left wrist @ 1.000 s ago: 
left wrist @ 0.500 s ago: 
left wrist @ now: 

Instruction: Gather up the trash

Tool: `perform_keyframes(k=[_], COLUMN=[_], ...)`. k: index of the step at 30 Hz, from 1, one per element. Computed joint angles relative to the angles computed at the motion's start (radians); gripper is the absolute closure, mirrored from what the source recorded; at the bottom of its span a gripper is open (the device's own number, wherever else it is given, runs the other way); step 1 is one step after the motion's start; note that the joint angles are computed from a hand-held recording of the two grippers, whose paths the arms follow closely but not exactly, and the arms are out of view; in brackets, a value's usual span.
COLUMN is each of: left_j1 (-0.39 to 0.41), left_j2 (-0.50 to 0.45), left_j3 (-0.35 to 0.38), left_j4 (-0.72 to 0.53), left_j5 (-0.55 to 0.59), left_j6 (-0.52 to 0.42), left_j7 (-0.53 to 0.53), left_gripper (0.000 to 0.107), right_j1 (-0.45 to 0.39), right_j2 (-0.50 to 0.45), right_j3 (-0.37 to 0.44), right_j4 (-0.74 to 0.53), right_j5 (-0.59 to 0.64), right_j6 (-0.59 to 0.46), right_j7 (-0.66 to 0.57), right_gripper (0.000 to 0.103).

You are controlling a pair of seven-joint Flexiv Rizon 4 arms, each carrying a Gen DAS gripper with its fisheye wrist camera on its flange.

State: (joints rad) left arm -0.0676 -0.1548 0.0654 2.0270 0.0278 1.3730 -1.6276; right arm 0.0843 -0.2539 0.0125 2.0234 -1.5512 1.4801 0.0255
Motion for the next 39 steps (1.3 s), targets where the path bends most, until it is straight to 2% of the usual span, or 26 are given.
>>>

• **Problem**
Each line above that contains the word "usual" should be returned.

• **Result**
Tool: `perform_keyframes(k=[_], COLUMN=[_], ...)`. k: index of the step at 30 Hz, from 1, one per element. Computed joint angles relative to the angles computed at the motion's start (radians); gripper is the absolute closure, mirrored from what the source recorded; at the bottom of its span a gripper is open (the device's own number, wherever else it is given, runs the other way); step 1 is one step after the motion's start; note that the joint angles are computed from a hand-held recording of the two grippers, whose paths the arms follow closely but not exactly, and the arms are out of view; in brackets, a value's usual span.
Motion for the next 39 steps (1.3 s), targets where the path bends most, until it is straight to 2% of the usual span, or 26 are given.

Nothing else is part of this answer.